The requirement for increasing qid values allows Replication Server to detect duplicate records. For example, when a RepAgent restarts, it may resend some log records that Replication Server has already processed. If Replication Server receives a record with a lower qid than the last record it processed, it treats the record as a duplicate and ignores it.
If you are restoring a primary database to an earlier state, increment the database generation number so that the Replication Server does not ignore log records submitted after the database is reloaded. This step applies only if you are using the procedures described in “Loading a primary database from dumps” or in “Loading from coordinated dumps”.
If you are replaying log records, increment the database generation number only if RepAgent previously sent the reloaded log records with the higher generation number. This situation arises only if you have to restore the database and log to a previous state for the first failure and then later replay the log due to a second failure.
WARNING! Only change the database generation number as part of a recovery procedure. Changing the number at any other time can result in duplicate or missing data at replicate databases.
When you reload a database dump, the database generation number is included in the restored database. Since the database generation number is also stored in the RSSD of the Replication Server that manages the database, you may need to update that number so that it matches the one in the restored database.
However, when you reload a transaction log, the database generation number is not included in the restored log. For example, assume the following operations have occurred in a database:
Operation |
Database generation number |
---|---|
database dump D1 |
100 |
transaction dump T1 |
100 |
dbcc settrunc('ltm', 'gen_id', 101) |
101 |
transaction dump T2 |
101 |
database dump D2 |
101 |
If you reload database dump D1, database generation number 100 is restored with it. If you reload transaction dump T1, the generation number remains at 100. After transaction dump T2, the generation number remains at 100, because reloading transaction dumps does not alter the database generation number. In this case, you need to change the database generation number to 101 using the dbcc settrunc command before having RepAgent scan transaction dump T2.
However, if you load database dump D2 before resuming replication, you do not have to alter the database generation number, since the number 101 is restored.
Each primary database in a replication system includes a database generation number. This number is stored both in the database and in the RSSD of the Replication Server that manages the database.
Any time you load a primary database for recovery, you must change the database generation number, as instructed in the recovery procedure you are using.
The maximum value for the database generation number is 65,535. Sybase recommends that you avoid incrementing the number to high values unless absolutely necessary.
If you want to reset the database generation number, you must rebuild the replication environment. Rebuilding the environment includes deleting the connection to the primary database where you want to reset the database generation number, recreating the connection, and then rebuilding the replication configuration of the primary database.
In addition to Adaptive Server, you can reset database generation numbers for all supported non-ASE databases acting as the primary database. See the Replication Server Heterogeneous Replication Guide for supported primary databases.

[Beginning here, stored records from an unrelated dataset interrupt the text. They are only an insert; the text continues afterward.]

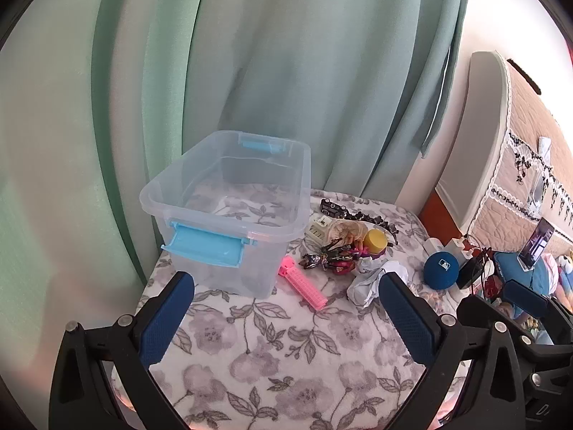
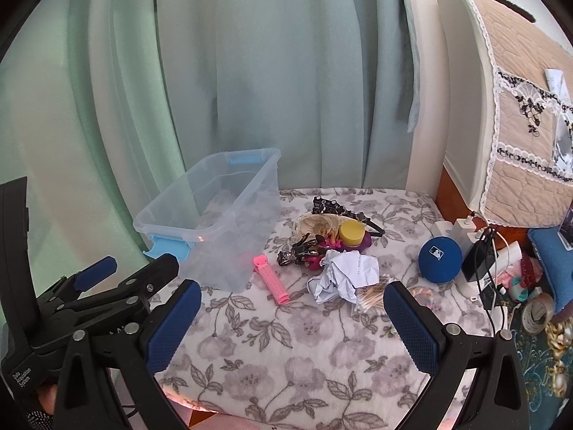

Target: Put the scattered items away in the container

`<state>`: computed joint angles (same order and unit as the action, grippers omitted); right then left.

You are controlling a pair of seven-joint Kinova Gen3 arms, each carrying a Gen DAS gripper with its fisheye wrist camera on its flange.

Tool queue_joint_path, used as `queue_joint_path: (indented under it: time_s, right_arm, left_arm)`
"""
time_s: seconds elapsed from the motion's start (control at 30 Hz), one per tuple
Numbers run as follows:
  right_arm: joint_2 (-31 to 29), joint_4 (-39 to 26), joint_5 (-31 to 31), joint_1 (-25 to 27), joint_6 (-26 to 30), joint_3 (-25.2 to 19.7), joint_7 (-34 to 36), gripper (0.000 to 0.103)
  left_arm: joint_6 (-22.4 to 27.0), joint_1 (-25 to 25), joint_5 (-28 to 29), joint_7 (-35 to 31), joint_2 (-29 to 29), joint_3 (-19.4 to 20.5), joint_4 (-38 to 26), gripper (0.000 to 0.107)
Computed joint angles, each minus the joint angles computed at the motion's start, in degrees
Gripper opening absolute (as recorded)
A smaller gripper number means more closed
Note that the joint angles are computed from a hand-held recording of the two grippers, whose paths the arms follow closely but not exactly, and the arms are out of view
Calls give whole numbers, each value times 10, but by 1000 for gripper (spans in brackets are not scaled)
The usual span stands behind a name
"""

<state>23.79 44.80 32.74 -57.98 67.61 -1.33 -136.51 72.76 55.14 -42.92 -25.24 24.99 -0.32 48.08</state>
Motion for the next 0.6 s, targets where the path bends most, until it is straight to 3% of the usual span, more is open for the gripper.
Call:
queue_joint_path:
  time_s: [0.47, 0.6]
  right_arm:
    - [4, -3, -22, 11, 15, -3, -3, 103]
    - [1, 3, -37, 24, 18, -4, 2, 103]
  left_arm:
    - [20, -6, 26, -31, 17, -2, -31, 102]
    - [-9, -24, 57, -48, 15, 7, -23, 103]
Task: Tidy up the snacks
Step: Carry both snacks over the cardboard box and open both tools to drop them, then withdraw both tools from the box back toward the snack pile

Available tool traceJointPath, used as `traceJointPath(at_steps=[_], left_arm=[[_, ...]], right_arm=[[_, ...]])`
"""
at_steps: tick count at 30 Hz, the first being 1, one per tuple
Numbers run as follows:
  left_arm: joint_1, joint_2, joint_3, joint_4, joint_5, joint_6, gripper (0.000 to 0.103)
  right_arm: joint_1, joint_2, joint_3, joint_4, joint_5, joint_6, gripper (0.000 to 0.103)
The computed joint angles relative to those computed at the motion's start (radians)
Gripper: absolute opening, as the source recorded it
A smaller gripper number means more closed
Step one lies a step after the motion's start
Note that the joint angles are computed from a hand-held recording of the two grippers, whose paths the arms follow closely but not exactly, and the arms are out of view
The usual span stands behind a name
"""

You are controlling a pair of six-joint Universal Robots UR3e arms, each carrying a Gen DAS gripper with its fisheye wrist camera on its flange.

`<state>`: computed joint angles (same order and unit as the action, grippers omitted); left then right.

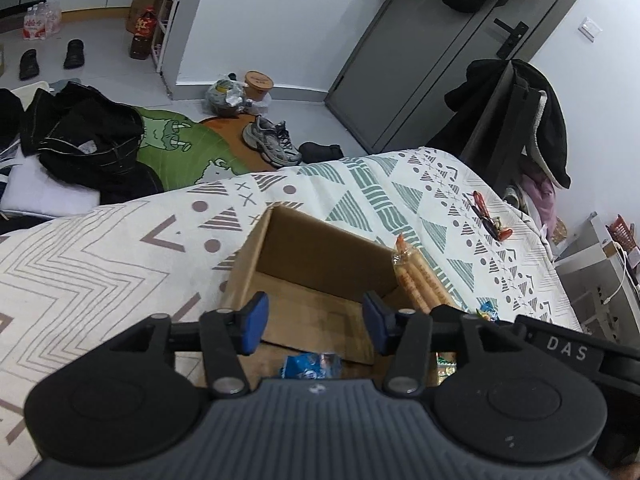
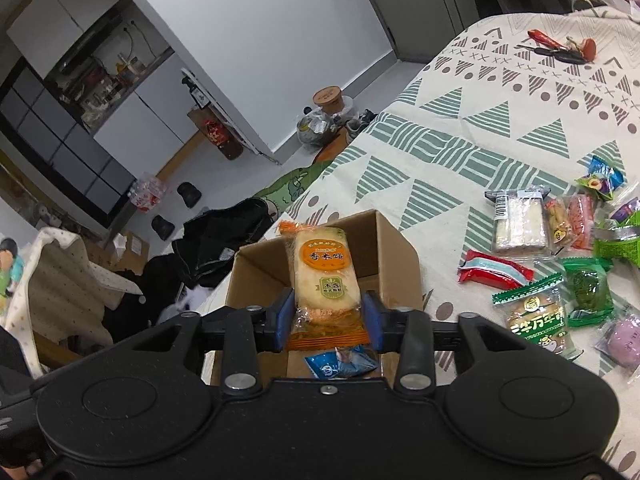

Resetting primary database generation number
In this procedure, the primary database refers to the primary database where you want to reset the database generation number.
At the replicate Replication Server, drop all subscriptions that reference replication definitions and publications defined for the connection to the primary database.
Drop all publications referenced by the subscriptions you dropped in step 1.
Drop all articles referenced by the publications you dropped in step 2.
In the primary Replication Server, drop all replication definitions for the primary database connection.
In the primary Replication Server, drop the connection to the primary database, and all connections to replicate databases that subscribe to the primary database.
Set the database generation number to 0 on the primary database:
In Adaptive Server:
dbcc settrunc(‘ltm’, ‘gen_id’, 0)
In Replication Agent for IBM DB2 UDB on UNIX and Windows, Microsoft SQL Server, and Oracle:
pdb_gen_id 0
In the primary Replication Server, create a new connection to the primary database, and create connections to the replicate databases.
Recreate all the replication definitions, publications, articles, and subscriptions you dropped. See “Setting up a replication environment,” in Chapter 3, “Managing Replication Server with Sybase Central” in the Replication Server Administration Guide Volume 1.